I do wish “Smartest Guys” had done a better job explaining the complex accounting schemes that led to the company’s unreal growth around 2000. Enron created hundreds of “partner” companies, usually consisting of nothing but paper, that they used both to squirrel away debt and to realize projected profits from. These schemes, combined with the confident attitudes and connections to power allowed them to blind the stock analysts who gave them nothing but buy ratings. The film missed an opportunity to unravel this mystery through a simple diagram and explanation.

I also would have liked to have heard more about the aftermath of Enron—the calls for corporate accountability by the citizens and the degree to which our government responded (or failed to respond). How much did Bush play in blocking these reforms? Was enough done to prevent this in the future?

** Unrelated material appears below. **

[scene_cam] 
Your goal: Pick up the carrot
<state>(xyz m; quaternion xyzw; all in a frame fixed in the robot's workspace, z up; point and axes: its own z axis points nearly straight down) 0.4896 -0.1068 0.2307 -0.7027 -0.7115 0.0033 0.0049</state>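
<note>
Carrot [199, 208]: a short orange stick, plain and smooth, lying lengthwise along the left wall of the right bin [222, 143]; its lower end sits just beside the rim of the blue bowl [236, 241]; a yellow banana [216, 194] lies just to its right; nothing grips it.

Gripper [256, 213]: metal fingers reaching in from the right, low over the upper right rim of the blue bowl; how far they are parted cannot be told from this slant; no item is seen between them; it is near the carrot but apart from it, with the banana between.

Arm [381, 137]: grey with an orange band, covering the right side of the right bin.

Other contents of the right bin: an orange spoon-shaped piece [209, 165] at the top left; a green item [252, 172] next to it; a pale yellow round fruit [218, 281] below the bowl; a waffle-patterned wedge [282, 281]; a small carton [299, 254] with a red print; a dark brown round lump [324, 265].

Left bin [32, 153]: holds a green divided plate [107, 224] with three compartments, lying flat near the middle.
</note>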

Minor quips aside, “Smartest Guys” is a great film that does a noble service in pointing out that Enron is not an aberration, but is a direct and logical result from the structures we have setup and tolerate as a society. As the film mentions near its end: if it looks too good to be true, than it probably is—a fitting cliché for 21st century America, its corporate dominance, and its superpower politics.